Falls der Abschnitt, auf dem ein oder zwei erwähnte Stützelemente abgestützt sind, sich als nicht fest genug erweist oder bei einer Zunahme des vom Ausleger -14-- erzeugten Drucks abspaltet, erfolgt eine automatische axiale Relativverschiebung der stabförmigen Stützelemente-5-und ein Ausgleich des auf sie ausgeübten Drucks.

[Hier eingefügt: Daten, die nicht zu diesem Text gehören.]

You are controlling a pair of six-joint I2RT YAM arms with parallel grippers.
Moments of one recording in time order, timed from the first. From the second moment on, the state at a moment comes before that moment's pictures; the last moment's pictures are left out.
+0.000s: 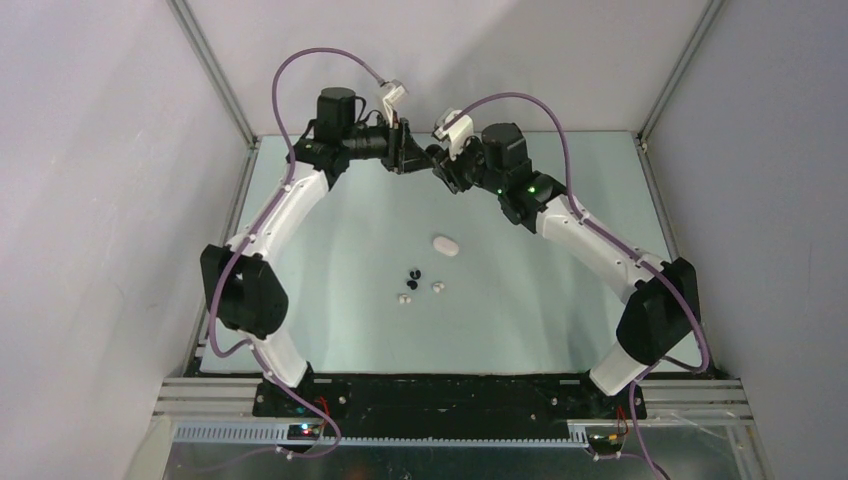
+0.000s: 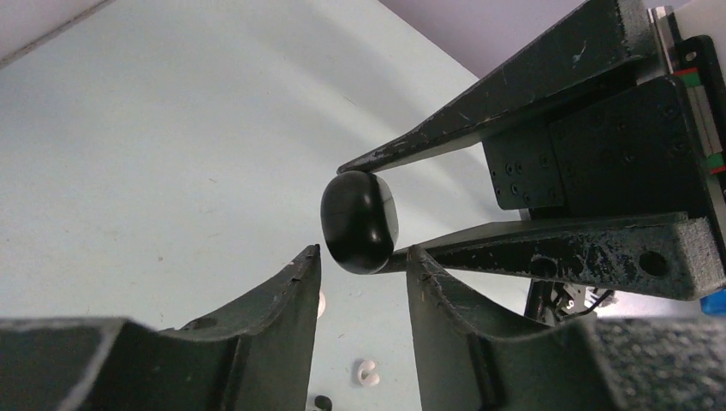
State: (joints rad) left arm -0.32 1.73 1.67 -0.35 0.87 -0.10; right arm 0.63 1.62 1.47 -0.12 -0.15 -0.29
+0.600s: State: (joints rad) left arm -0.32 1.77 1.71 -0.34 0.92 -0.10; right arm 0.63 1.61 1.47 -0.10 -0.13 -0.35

Der teilweise Weggang der Bohranlage und somit des Auslegers --14-- von der Oberfläche des Grubenbaues wird durch den elastischen Körper kompensiert, der bei einer Abnahme des auf die Flüssigkeit ausgeübten Drucks im Volumen grösser wird und die Aufrechterhaltung eines Drucks der stabförmigen Stützelemente auf die Oberfläche des Grubenbaues gewährleistet, der zum Festhalten des Auslegers --14-- und demnach auch der Bohrstange in vorgegebener Stellung ausreichend ist.
PATENTANSPRÜCHE :
1. Zentrier- und Stützeinrichtung für den Ausleger einer Bohranlage mit stabförmigen Stützelementen, die bis zur Berührung ihrer Vorderenden mit der Oberfläche des Grubenbaues axial verschiebbar sind, dadurch gekennzeichnet, dass ein hermetisch abgeschlossener Behälter (1) vorgesehen ist, der mit einer Flüssigkeit gefüllt ist, in der die stabförmigen Stützelemente (5) schwimmbar angeordnet sind.